### Problem statement
Exact copies of all the records are the expected output.
── Input records
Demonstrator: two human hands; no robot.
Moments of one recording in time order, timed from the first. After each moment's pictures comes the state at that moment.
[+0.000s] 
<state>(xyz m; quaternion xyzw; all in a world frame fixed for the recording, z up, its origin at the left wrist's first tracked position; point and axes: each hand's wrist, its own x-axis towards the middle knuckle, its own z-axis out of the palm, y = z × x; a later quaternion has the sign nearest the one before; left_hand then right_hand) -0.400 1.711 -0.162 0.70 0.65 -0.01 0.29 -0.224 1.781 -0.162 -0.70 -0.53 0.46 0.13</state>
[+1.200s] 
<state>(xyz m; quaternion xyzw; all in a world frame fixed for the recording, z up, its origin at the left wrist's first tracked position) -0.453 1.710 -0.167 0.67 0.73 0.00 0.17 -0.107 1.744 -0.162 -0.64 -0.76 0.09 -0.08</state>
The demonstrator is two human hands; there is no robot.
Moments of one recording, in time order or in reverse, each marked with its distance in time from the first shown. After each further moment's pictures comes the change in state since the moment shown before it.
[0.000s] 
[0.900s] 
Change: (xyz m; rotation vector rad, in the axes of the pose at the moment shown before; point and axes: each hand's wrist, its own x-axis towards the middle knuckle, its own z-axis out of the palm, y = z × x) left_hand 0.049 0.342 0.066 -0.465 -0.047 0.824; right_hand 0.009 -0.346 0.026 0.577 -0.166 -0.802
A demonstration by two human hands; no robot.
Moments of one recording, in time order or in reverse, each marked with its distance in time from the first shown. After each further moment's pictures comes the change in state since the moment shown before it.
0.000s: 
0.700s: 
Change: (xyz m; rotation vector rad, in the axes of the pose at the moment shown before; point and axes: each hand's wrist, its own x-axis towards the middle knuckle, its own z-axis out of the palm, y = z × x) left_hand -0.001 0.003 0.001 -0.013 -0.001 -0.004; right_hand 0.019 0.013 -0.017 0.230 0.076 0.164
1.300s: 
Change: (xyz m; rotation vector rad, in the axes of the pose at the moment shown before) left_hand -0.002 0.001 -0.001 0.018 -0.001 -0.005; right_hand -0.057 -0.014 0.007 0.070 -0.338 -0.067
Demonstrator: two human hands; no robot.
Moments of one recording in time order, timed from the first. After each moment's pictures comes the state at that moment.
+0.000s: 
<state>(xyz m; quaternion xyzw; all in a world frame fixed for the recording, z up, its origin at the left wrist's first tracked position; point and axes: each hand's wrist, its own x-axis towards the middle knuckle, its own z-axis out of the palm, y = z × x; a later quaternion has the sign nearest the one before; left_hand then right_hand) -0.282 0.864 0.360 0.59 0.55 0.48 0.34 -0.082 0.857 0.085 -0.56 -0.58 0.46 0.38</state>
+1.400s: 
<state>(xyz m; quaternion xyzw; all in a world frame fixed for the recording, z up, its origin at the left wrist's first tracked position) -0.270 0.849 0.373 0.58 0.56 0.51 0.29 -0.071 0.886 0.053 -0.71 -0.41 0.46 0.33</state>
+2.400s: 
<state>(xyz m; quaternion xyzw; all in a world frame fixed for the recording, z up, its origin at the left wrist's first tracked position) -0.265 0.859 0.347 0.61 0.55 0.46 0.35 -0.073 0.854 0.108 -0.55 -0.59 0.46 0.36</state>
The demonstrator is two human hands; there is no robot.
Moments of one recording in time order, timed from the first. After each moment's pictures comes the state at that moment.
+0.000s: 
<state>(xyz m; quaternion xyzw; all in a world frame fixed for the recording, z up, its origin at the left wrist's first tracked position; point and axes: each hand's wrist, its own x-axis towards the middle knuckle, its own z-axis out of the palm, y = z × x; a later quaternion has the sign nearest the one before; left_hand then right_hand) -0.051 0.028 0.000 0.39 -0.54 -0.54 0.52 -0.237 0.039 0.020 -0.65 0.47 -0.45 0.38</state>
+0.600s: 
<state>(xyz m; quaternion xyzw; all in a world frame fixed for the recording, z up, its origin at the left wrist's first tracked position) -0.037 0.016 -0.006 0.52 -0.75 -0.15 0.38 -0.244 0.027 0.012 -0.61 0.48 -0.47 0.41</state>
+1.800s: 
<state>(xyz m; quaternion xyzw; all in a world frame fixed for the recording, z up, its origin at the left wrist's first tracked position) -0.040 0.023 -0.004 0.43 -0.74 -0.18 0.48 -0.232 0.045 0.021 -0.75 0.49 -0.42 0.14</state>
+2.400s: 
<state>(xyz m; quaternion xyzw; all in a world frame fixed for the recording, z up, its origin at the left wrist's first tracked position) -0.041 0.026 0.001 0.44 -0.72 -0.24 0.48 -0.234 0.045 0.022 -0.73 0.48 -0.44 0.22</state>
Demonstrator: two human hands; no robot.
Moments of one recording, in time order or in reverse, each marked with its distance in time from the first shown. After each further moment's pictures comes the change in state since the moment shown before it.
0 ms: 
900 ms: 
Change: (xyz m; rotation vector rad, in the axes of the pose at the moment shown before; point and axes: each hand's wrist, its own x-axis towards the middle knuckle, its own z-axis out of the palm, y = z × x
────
### Response
Demonstrator: two human hands; no robot.
Moments of one recording in time order, timed from the first. After each moment's pictures comes the state at that moment.
[+0.000s] 
<state>(xyz m; quaternion xyzw; all in a world frame fixed for the recording, z up, its origin at the left wrist's first tracked position; point and axes: each hand's wrist, its own x-axis towards the middle knuckle, its own z-axis out of the palm, y = z × x; a later quaternion has the sign nearest the one before; left_hand then right_hand) -0.400 1.711 -0.162 0.70 0.65 -0.01 0.29 -0.224 1.781 -0.162 -0.70 -0.53 0.46 0.13</state>
[+1.200s] 
<state>(xyz m; quaternion xyzw; all in a world frame fixed for the recording, z up, its origin at the left wrist's first tracked position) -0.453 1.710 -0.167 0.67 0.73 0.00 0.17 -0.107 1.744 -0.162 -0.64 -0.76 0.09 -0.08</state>
The demonstrator is two human hands; there is no robot.
Moments of one recording, in time order or in reverse, each marked with its distance in time from the first shown. After each further moment's pictures comes the change in state since the moment shown before it.
[0.000s] 
[0.900s] 
Change: (xyz m; rotation vector rad, in the axes of the pose at the moment shown before; point and axes: each hand's wrist, its own x-axis towards the middle knuckle, its own z-axis out of the palm, y = z × x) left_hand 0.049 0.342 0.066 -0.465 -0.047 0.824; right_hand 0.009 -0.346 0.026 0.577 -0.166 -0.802
A demonstration by two human hands; no robot.
Moments of one recording, in time order or in reverse, each marked with its distance in time from the first shown. After each further moment's pictures comes the change in state since the moment shown before it.
0.000s: 
0.700s: 
Change: (xyz m; rotation vector rad, in the axes of the pose at the moment shown before; point and axes: each hand's wrist, its own x-axis towards the middle knuckle, its own z-axis out of the palm, y = z × x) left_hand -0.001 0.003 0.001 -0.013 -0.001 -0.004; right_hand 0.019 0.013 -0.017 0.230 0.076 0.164
1.300s: 
Change: (xyz m; rotation vector rad, in the axes of the pose at the moment shown before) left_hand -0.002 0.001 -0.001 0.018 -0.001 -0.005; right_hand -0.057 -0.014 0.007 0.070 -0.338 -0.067
Demonstrator: two human hands; no robot.
Moments of one recording in time order, timed from the first. After each moment's pictures comes the state at that moment.
+0.000s: 
<state>(xyz m; quaternion xyzw; all in a world frame fixed for the recording, z up, its origin at the left wrist's first tracked position; point and axes: each hand's wrist, its own x-axis towards the middle knuckle, its own z-axis out of the palm, y = z × x; a later quaternion has the sign nearest the one before; left_hand then right_hand) -0.282 0.864 0.360 0.59 0.55 0.48 0.34 -0.082 0.857 0.085 -0.56 -0.58 0.46 0.38</state>
+1.400s: 
<state>(xyz m; quaternion xyzw; all in a world frame fixed for the recording, z up, its origin at the left wrist's first tracked position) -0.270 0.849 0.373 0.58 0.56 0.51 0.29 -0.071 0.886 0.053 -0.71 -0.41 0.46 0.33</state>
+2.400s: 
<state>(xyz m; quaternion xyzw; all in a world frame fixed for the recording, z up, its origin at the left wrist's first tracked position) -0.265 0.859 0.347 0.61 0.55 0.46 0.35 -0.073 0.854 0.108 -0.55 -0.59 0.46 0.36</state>
The demonstrator is two human hands; there is no robot.
Moments of one recording in time order, timed from the first. After each moment's pictures comes the state at that moment.
+0.000s: 
<state>(xyz m; quaternion xyzw; all in a world frame fixed for the recording, z up, its origin at the left wrist's first tracked position; point and axes: each hand's wrist, its own x-axis towards the middle knuckle, its own z-axis out of the palm, y = z × x; a later quaternion has the sign nearest the one before; left_hand then right_hand) -0.051 0.028 0.000 0.39 -0.54 -0.54 0.52 -0.237 0.039 0.020 -0.65 0.47 -0.45 0.38</state>
+0.600s: 
<state>(xyz m; quaternion xyzw; all in a world frame fixed for the recording, z up, its origin at the left wrist's first tracked position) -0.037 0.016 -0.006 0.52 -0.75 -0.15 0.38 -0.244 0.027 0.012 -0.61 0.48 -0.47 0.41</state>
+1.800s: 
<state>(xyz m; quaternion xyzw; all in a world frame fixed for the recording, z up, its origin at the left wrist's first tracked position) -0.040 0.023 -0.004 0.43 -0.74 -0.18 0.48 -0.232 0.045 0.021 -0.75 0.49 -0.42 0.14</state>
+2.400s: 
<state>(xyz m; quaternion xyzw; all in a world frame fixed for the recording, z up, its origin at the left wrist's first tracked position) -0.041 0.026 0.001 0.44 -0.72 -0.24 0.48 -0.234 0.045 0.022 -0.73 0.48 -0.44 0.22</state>
Demonstrator: two human hands; no robot.
Moments of one recording, in time order or in reverse, each marked with its distance in time from the first shown. After each further moment's pictures comes the change in state since the moment shown before it.
0 ms: 
900 ms: 
Change: (xyz m; rotation vector rad, in the axes of the pose at the moment shown before; point and axes: each hand's wrist, its own x-axis towards the middle knuckle, its own z-axis out of the palm, y = z × x

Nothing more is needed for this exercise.